On Fri, 2022-07-08 at 11:34 +1200, Kai Huang wrote:
> > Why not just entirely remove the lower 1MB from the memblock structure
> > on TDX systems?  Do something equivalent to adding this on the kernel
> > command line:
> >
> >   memmap=1M$0x0
>
> I will explore this option.  Thanks!

Hi Dave,

After investigating and testing, we cannot simply remove first 1MB from e820
table which is similar to what 'memmap=1M$0x0' does, as the kernel needs low
memory as trampoline to bring up all APs.

Currently I am doing below:

--- a/arch/x86/realmode/init.c
+++ b/arch/x86/realmode/init.c
@@ -65,6 +65,17 @@ void __init reserve_real_mode(void)
* setup_arch().
*/
memblock_reserve(0, SZ_1M);
+
+ /*
+ * As one step of initializing the TDX module (on-demand), the
+ * kernel will later verify all memory regions in memblock are
+ * truly TDX-capable and convert all of them to TDX memory.
+ * The first 1MB may not be enumerated as TDX-capable memory.
+ * To avoid failure to verify, explicitly remove the first 1MB
+ * from memblock for a TDX (BIOS) enabled system.
+ */
+ if (platform_tdx_enabled())
+ memblock_remove(0, SZ_1M);

I tested an it worked (I didn't observe any problem), but am I missing
something?

Also, regarding to whether we can remove platform_tdx_enabled() at all, I looked
into the spec again and there's no MSR or CPUID from which we can check TDX is
enabled by BIOS -- except checking the SEAMRR_MASK MSR, which is basically
platform_tdx_enabled() also did.

Checking MSR_MTRRcap.SEAMRR bit isn't enough as it will be true as long as the
hardware supports SEAMRR, but it doesn't tell whether SEAMRR(TDX) is enabled by
BIOS.

So if above code is reasonable, I think we can still detect TDX during boot and
keep platform_tdx_enabled().  

It also detects TDX KeyIDs, which isn't necessary for removing the first 1MB
here (nor for kexec() support), but detecting TDX KeyIDs must be done anyway
either during kernel boot or during initializing TDX module.

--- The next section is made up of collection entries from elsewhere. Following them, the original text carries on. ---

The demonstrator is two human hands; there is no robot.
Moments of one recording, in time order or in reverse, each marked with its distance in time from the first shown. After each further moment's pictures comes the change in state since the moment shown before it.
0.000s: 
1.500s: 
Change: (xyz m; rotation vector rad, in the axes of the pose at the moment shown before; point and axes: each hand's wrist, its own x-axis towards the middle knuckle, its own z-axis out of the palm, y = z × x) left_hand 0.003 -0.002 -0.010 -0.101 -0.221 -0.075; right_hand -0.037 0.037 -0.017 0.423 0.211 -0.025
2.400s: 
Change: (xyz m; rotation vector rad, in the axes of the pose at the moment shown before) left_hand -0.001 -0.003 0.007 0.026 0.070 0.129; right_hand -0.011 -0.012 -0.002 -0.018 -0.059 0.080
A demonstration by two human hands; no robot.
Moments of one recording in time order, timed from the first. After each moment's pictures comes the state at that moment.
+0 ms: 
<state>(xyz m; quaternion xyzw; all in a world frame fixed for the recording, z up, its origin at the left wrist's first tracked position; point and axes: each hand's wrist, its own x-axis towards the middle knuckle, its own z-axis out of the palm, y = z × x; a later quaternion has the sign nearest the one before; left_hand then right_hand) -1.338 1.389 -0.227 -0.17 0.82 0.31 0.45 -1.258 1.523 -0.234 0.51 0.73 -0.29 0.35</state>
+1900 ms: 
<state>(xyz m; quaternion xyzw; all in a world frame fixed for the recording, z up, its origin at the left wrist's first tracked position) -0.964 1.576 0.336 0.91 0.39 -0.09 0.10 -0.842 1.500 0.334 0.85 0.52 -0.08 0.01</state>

Detecting TDX KeyID at boot time also has an advantage that in the future we can
expose KeyIDs via /sysfs and userspace can know how many TDs the machine can
support w/o having to initializing the TDX module first (we received such
requirement from customer but yes it is arguable).

Any comments?

--
Thanks,
-Kai